• _Work task_
Reproduce all of the listing below without alteration.

• _Given data_
* * * * * * *

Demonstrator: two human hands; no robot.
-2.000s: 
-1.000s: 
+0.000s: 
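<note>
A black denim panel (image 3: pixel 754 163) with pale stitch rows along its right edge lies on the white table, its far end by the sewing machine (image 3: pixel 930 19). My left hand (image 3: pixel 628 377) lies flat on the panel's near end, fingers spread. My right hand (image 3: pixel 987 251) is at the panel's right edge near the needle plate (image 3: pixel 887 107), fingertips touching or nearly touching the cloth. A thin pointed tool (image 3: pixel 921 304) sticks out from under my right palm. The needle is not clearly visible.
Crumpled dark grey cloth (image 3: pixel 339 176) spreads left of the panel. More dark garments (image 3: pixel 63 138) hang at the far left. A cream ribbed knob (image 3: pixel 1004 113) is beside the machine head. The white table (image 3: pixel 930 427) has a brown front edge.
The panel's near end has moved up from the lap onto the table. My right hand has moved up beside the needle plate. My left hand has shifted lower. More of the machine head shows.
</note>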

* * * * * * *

• _Written solution_
Demonstrator: two human hands; no robot.
-2.000s: 
-1.000s: 
+0.000s: 
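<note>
A black denim panel (image 3: pixel 754 163) with pale stitch rows along its right edge lies on the white table, its far end by the sewing machine (image 3: pixel 930 19). My left hand (image 3: pixel 628 377) lies flat on the panel's near end, fingers spread. My right hand (image 3: pixel 987 251) is at the panel's right edge near the needle plate (image 3: pixel 887 107), fingertips touching or nearly touching the cloth. A thin pointed tool (image 3: pixel 921 304) sticks out from under my right palm. The needle is not clearly visible.
Crumpled dark grey cloth (image 3: pixel 339 176) spreads left of the panel. More dark garments (image 3: pixel 63 138) hang at the far left. A cream ribbed knob (image 3: pixel 1004 113) is beside the machine head. The white table (image 3: pixel 930 427) has a brown front edge.
The panel's near end has moved up from the lap onto the table. My right hand has moved up beside the needle plate. My left hand has shifted lower. More of the machine head shows.
</note>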

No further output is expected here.